Marbelis Vázquez Hernández,  Daniel Joel Cárdenas Díaz and their two young children.

Cuban independent journalist Reinaldo Escobar in an essay published in Havana on January 29th, 2022 in 14ymedio reveals that Cubans who live on the island subject to the Castro dictatorship have only three options: "obedience, escape, or rebellion." Escobar offers an outline of each, and concludes with the costs to be paid for assuming each one of the three available options.

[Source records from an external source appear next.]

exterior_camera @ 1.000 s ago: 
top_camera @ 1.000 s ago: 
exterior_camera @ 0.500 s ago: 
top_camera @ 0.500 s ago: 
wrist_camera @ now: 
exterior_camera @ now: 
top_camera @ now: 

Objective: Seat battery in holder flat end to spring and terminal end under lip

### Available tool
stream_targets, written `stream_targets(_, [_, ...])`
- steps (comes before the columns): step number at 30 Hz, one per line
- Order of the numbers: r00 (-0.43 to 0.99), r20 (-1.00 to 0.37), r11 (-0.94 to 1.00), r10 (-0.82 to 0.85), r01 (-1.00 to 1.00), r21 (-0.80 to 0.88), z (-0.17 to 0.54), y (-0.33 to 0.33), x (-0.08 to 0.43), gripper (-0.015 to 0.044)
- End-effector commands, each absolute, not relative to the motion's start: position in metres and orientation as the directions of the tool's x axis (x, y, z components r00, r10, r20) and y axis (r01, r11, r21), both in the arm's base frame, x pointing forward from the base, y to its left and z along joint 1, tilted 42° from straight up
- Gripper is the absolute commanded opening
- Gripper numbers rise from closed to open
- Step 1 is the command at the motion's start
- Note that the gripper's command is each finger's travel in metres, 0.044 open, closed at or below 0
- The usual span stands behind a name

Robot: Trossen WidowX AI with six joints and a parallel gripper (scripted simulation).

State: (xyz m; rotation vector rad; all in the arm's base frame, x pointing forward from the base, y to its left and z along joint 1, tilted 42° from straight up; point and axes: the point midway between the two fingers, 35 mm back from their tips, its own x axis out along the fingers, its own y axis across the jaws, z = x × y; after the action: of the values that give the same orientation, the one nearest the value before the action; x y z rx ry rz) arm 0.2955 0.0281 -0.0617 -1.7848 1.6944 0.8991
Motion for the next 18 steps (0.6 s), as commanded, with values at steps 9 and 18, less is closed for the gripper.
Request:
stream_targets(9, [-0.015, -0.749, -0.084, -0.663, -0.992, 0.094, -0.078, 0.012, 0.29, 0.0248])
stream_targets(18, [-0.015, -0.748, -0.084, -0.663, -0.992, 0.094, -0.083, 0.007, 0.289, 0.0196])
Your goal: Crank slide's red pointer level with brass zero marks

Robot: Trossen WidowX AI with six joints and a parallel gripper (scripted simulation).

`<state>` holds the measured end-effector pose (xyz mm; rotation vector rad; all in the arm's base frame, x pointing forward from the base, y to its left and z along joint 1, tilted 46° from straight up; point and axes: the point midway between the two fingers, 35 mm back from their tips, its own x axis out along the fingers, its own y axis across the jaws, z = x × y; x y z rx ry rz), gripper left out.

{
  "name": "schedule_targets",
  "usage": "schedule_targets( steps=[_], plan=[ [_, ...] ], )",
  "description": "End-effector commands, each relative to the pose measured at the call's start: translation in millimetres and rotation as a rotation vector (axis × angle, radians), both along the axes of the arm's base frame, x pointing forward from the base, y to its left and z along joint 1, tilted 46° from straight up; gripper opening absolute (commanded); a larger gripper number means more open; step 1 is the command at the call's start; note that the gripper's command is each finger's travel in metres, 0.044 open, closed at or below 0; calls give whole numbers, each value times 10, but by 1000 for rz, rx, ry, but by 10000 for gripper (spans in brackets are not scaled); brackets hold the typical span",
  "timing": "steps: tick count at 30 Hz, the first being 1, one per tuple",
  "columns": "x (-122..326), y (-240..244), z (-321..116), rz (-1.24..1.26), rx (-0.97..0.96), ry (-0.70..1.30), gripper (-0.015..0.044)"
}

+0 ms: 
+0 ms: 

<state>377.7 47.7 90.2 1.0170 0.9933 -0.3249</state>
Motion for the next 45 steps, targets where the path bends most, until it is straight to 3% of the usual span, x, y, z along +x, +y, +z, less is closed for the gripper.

"The price of obedience is the surrender of oneself. The prize, the peace of not ending up in jail, and the security of counting on the assigned quota of misery."

"The price [of escape] is being uprooted, referring to metaphorical cultural, spiritual, familial roots which ground an individual to a place. The prize, if one arrives, are the fruits: the tangible fruits obtained through one’s own efforts."

"The price of rebellion during the last 63 years has been high: executions, long prison sentences, attacks on your reputation, prohibitions on leaving the country, the impossibility of practicing your profession. The prize is reduced, for the moment, to the satisfaction of knowing that you are doing what is correct."

This Castro regime's model of repression has been expanded to Venezuela, and Nicaragua, and threatens to expand elsewhere. Over the past twenty years both Russia and China have been aiding in this effort.

Mary Anastasia O'Grady in her January 30, 2022 column "Putin Is Already in Cuba and Venezuela: Now Russia and China are helping Maduro militarize the Colombian border," reveals the fact that the Russians are already embedded in Latin America, together with China, in Cuba, Venezuela, and Nicaragua, and are now threatening the sovereignty of Colombia.